**Work item:**
A verbatim reproduction of the following listing is required; omit the pictures.

Information provided section start

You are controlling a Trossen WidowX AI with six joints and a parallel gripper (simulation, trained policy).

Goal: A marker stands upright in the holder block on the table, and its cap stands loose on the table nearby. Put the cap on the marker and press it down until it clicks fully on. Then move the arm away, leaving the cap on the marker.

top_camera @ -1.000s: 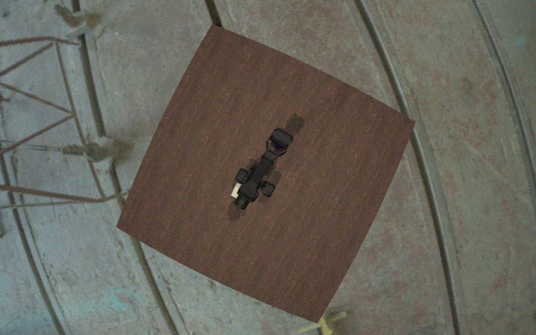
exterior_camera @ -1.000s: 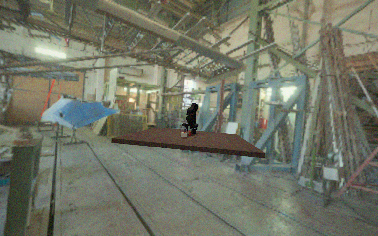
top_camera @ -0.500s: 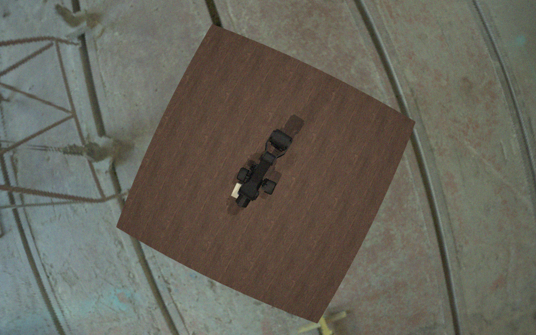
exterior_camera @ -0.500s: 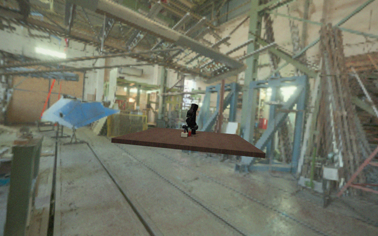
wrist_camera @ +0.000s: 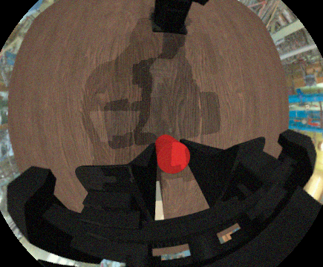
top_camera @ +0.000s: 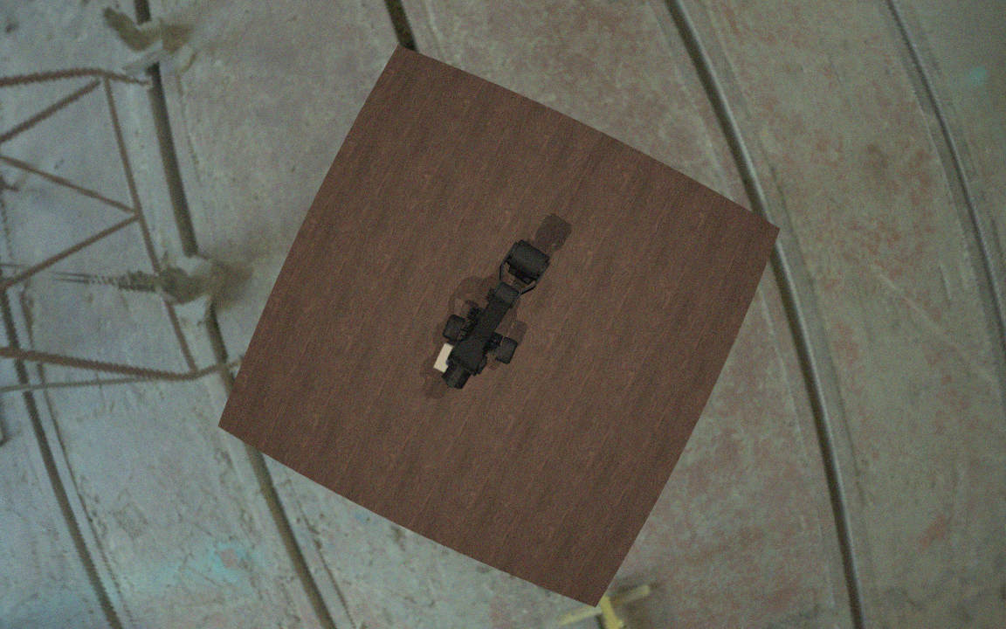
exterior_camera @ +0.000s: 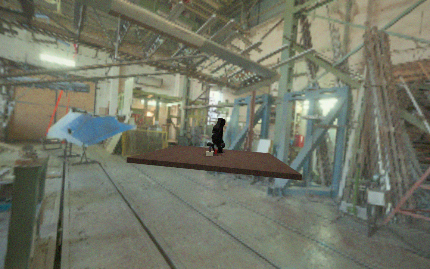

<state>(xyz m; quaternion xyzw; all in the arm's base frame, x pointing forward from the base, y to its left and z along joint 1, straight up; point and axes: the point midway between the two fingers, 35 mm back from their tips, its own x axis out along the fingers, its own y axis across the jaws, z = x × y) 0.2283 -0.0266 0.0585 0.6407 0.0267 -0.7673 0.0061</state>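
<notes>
Right now my gripper tip is 11 cm short of the holder block and 5 cm to the left of it. From my gripper tip the other things lie so: red cap (1 cm ahead, 1 cm above).
</notes>
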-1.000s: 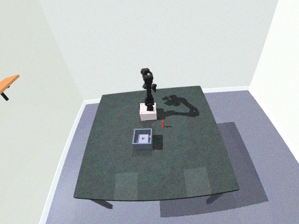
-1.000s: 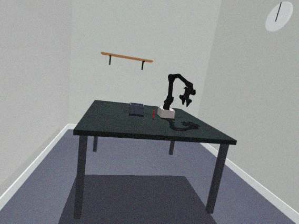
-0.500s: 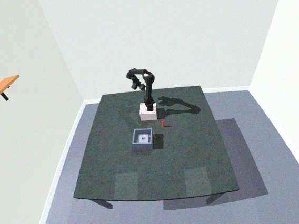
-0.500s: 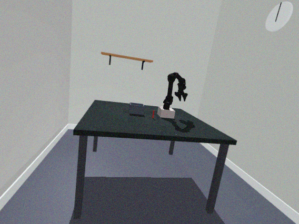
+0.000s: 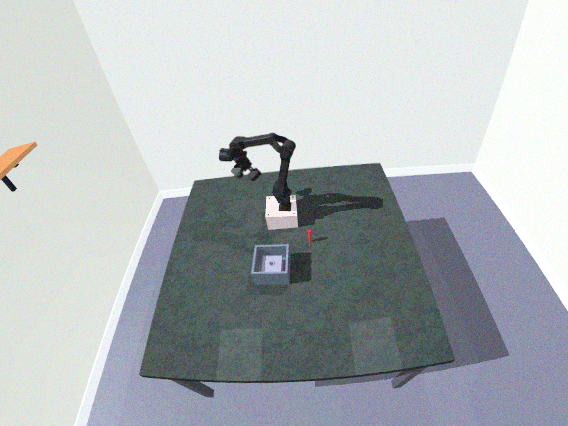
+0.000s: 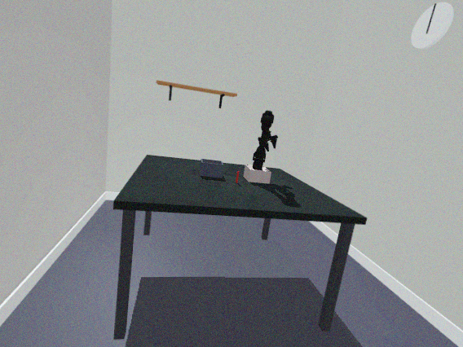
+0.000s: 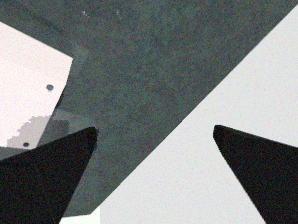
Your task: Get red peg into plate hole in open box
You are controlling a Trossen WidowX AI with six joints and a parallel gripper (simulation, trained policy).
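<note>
Right now my gripper tip is 31 cm to the right of the red peg, 29 cm short of it and 19 cm above it. The rest, counted from my gripper tip: grey box: 47 cm ahead, 20 cm below, 14 cm to the left.
</note>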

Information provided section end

**Task answer:**
You are controlling a Trossen WidowX AI with six joints and a parallel gripper (simulation, trained policy).

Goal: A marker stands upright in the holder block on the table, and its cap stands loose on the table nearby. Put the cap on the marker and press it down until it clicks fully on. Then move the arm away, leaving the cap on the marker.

top_camera @ -1.000s: 
exterior_camera @ -1.000s: 
top_camera @ -0.500s: 
exterior_camera @ -0.500s: 
wrist_camera @ +0.000s: 
top_camera @ +0.000s: 
exterior_camera @ +0.000s: 

<state>(xyz m; quaternion xyzw; all in the arm's base frame, x pointing forward from the base, y to its left and z along joint 1, straight up; point and axes: the point midway between the two fingers, 35 mm back from their tips, its own x axis out along the fingers, its own y axis across the jaws, z = x × y) 0.2283 -0.0266 0.0585 0.6407 0.0267 -0.7673 0.0061</state>
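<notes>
Right now my gripper tip is 11 cm short of the holder block and 5 cm to the left of it. From my gripper tip the other things lie so: red cap (1 cm ahead, 1 cm above).
</notes>
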-1.000s: 
-1.000s: 
-0.500s: 
-0.500s: 
+0.000s: 
+0.000s: 
+0.000s: 
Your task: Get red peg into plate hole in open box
You are controlling a Trossen WidowX AI with six joints and a parallel gripper (simulation, trained policy).
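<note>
Right now my gripper tip is 31 cm to the right of the red peg, 29 cm short of it and 19 cm above it. The rest, counted from my gripper tip: grey box: 47 cm ahead, 20 cm below, 14 cm to the left.
</note>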

There is no more to the output, and the exercise is done.